* [TO DO] Retype the data exactly, leaving nothing out.

Data records:
· · · · · · ·
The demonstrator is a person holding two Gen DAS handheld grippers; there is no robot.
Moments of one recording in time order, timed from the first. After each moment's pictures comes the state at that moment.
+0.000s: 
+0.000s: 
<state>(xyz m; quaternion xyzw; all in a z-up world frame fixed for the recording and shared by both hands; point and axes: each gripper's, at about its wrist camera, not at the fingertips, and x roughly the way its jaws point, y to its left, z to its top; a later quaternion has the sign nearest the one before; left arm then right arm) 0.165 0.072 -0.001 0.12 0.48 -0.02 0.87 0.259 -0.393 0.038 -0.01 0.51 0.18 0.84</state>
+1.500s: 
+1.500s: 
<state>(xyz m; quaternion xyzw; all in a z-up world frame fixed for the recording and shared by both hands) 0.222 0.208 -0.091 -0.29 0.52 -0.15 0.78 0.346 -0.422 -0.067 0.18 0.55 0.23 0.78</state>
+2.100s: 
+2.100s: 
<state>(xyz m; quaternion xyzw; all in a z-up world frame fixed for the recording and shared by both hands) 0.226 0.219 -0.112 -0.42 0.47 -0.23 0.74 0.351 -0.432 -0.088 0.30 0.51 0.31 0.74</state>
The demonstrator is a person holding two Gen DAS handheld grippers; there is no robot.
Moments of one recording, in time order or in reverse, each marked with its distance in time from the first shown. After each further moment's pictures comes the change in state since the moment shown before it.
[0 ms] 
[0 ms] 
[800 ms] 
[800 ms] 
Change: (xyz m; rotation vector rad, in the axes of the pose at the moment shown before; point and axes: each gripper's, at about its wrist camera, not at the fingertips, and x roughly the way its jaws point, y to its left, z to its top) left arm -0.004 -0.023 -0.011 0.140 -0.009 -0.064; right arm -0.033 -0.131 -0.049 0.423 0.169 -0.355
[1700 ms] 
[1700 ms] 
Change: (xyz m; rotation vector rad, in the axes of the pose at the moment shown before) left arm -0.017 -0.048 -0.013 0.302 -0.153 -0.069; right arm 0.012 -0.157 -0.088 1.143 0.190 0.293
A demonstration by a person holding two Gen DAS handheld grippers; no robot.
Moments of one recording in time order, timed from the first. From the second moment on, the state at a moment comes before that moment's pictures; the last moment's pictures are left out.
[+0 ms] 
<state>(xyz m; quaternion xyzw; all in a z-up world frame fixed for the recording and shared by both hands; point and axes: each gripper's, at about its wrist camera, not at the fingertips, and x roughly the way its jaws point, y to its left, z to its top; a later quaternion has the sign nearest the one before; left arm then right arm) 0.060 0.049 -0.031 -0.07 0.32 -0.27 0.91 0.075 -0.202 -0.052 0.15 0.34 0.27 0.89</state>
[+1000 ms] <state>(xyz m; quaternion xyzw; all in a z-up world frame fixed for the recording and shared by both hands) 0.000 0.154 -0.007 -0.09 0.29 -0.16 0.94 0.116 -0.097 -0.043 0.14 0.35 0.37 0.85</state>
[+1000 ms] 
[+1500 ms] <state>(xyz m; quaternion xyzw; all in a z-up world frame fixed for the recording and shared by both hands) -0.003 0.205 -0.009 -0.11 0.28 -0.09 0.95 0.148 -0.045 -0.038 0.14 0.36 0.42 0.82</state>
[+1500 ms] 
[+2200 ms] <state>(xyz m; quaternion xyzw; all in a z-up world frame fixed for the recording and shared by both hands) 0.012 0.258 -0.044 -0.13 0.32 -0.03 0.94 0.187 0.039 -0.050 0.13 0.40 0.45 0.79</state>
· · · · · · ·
* [ANSWER SECTION]
The demonstrator is a person holding two Gen DAS handheld grippers; there is no robot.
Moments of one recording in time order, timed from the first. After each moment's pictures comes the state at that moment.
+0.000s: 
+0.000s: 
<state>(xyz m; quaternion xyzw; all in a z-up world frame fixed for the recording and shared by both hands; point and axes: each gripper's, at about its wrist camera, not at the fingertips, and x roughly the way its jaws point, y to its left, z to its top; a later quaternion has the sign nearest the one before; left arm then right arm) 0.165 0.072 -0.001 0.12 0.48 -0.02 0.87 0.259 -0.393 0.038 -0.01 0.51 0.18 0.84</state>
+1.500s: 
+1.500s: 
<state>(xyz m; quaternion xyzw; all in a z-up world frame fixed for the recording and shared by both hands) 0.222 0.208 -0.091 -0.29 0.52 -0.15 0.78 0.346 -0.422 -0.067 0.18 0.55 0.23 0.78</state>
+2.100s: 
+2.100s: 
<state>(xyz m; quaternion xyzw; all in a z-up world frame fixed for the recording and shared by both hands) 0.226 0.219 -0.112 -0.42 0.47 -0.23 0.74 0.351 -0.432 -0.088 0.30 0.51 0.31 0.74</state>
The demonstrator is a person holding two Gen DAS handheld grippers; there is no robot.
Moments of one recording, in time order or in reverse, each marked with its distance in time from the first shown. After each further moment's pictures comes the change in state since the moment shown before it.
[0 ms] 
[0 ms] 
[800 ms] 
[800 ms] 
Change: (xyz m; rotation vector rad, in the axes of the pose at the moment shown before; point and axes: each gripper's, at about its wrist camera, not at the fingertips, and x roughly the way its jaws point, y to its left, z to its top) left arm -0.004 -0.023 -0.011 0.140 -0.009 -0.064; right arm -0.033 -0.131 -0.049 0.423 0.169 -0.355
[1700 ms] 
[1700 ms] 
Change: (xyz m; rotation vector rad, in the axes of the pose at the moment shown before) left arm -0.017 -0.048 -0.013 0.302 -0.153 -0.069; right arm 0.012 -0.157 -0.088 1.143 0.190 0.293
A demonstration by a person holding two Gen DAS handheld grippers; no robot.
Moments of one recording in time order, timed from the first. From the second moment on, the state at a moment comes before that moment's pictures; the last moment's pictures are left out.
[+0 ms] 
<state>(xyz m; quaternion xyzw; all in a z-up world frame fixed for the recording and shared by both hands; point and axes: each gripper's, at about its wrist camera, not at the fingertips, and x roughly the way its jaws point, y to its left, z to its top; a later quaternion has the sign nearest the one before; left arm then right arm) 0.060 0.049 -0.031 -0.07 0.32 -0.27 0.91 0.075 -0.202 -0.052 0.15 0.34 0.27 0.89</state>
[+1000 ms] <state>(xyz m; quaternion xyzw; all in a z-up world frame fixed for the recording and shared by both hands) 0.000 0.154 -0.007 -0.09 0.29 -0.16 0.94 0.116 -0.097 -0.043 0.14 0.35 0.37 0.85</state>
[+1000 ms] 
[+1500 ms] <state>(xyz m; quaternion xyzw; all in a z-up world frame fixed for the recording and shared by both hands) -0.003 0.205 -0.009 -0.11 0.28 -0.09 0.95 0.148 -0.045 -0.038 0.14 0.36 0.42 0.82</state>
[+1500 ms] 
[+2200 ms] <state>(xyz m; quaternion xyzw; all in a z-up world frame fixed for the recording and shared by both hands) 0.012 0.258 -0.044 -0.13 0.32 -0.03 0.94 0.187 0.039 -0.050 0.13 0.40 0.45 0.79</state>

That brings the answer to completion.